Very quietly, the Ubuntu community reached a major milestone today when we held a Community Council meeting, like it does fortnightly. The only thing different was that the council included five new members — Mike Basinger, Corey Burger, Matthew East, Jerome S. Gotangco and Daniel Holbach. These members are, with the exception of Holbach, not employed by Canonical and were each confirmed by a vote of the full Ubuntu membership. Before the recent elections, I was the only member who was not a Canonical employee — and I used to be one.

From a technical perspective, the founding Ubuntu team was able to benefit from everything that Debian had built — a running start if there ever was one. From a community perspective though, we had to start from scratch and had to deal with the very difficult situation that paid labor and closely entangled corporate interests. Working with the rest of the team, I drafted a set of community norms (the Code of Conduct) and governance structures designed to keep both the community and Canonical under control. They seemed like good ideas but, because we didn’t have a community yet, only reflected the sensibilities of Mark Shuttleworth, myself, and the rest of the early Ubuntu team. The highest Ubuntu governance board, the Community Council was initially filled with people that were in the room in Oxford when we came up with the idea: myself, Mark, James Troup, and Colin Watson. We decided that the council members should, and would, be approved by a vote of the membership. With no members though, we faced a bit of a bootstrapping problem.

Three years later, Ubuntu has a vibrant community with hundreds of enfranchised members who have an up-or-down say on the members of the council itself. When we looked for new potential council members to propose to the community, we tried to pick the most active, most level-headed, and most representative group we could find. It was pleasing to see that only one member of the new CC board works for Canonical; Canonical employees are now outnumbered.

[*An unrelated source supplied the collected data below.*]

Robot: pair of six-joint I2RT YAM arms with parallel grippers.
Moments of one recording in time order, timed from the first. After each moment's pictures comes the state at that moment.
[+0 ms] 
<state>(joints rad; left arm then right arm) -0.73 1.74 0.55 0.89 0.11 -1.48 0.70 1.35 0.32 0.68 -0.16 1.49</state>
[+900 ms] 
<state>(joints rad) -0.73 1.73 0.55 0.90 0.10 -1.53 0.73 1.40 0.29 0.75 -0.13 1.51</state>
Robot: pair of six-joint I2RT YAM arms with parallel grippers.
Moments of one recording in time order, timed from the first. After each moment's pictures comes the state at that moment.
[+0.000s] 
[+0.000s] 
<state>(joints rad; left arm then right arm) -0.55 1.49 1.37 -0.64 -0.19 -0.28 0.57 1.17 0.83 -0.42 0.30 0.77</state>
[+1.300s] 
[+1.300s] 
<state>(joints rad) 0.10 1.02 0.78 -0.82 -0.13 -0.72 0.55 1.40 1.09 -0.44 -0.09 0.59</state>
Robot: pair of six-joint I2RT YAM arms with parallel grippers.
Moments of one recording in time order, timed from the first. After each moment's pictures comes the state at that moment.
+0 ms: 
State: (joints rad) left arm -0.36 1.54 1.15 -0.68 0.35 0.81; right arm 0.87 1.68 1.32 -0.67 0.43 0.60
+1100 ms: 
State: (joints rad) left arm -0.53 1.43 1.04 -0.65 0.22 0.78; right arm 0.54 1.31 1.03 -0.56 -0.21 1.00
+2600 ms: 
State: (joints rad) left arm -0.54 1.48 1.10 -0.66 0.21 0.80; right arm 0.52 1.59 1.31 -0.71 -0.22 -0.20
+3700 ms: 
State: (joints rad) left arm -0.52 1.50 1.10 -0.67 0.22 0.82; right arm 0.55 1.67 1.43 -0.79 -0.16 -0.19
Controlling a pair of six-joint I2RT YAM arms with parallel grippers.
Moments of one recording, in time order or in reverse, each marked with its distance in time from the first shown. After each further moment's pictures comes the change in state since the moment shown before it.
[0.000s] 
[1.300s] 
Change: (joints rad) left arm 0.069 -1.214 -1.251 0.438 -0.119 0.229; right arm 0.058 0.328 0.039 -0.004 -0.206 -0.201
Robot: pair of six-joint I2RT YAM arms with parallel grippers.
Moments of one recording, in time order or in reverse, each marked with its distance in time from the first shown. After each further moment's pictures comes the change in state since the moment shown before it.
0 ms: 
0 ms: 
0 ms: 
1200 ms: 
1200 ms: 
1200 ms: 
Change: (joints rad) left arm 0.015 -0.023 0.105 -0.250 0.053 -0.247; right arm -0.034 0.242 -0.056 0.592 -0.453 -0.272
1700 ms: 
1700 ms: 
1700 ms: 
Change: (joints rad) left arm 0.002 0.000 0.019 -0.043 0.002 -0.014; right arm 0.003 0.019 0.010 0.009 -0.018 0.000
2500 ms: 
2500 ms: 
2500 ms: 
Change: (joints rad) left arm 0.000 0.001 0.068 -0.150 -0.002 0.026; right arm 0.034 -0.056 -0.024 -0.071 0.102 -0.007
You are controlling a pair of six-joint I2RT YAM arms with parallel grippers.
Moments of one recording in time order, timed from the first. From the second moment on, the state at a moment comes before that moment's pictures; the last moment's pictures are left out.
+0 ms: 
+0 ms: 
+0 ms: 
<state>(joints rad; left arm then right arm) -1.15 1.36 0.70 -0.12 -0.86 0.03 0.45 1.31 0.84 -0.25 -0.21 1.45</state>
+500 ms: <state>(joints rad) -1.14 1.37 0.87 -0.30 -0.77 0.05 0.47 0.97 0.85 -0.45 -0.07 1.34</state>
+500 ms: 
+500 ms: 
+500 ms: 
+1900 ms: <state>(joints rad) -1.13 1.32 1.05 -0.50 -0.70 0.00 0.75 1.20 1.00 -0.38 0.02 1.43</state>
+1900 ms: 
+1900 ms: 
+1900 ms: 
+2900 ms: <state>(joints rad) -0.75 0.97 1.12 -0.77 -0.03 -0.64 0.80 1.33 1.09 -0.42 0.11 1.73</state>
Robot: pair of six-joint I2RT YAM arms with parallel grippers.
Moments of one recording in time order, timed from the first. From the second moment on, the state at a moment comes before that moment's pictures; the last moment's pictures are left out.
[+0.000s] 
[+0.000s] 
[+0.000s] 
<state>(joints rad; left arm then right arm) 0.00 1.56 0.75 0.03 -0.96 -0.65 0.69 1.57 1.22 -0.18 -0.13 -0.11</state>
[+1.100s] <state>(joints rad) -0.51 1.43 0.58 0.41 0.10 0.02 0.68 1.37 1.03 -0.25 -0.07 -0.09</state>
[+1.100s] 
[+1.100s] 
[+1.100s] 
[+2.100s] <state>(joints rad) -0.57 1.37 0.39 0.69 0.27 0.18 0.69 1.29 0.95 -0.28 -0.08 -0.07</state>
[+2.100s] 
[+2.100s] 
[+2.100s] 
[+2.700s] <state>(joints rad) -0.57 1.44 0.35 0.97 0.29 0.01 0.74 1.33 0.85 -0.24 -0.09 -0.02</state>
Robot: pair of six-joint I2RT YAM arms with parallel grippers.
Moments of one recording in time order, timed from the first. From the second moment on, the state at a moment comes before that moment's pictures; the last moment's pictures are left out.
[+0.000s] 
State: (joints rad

It has been interesting to see announcements by Fedora, FreeSpire, OpenSuSE over the last few years proposing systems of more inclusive community governance structures that, perhaps not entirely coincidentally, look a bit like what Ubuntu has built in its attempts to empower users in that sometimes awkward community/company environment. Whatever the reasons, I think it means there’s more pressure on us at Ubuntu to keep raising the bar. I see today as a great example of how we’ve done just that.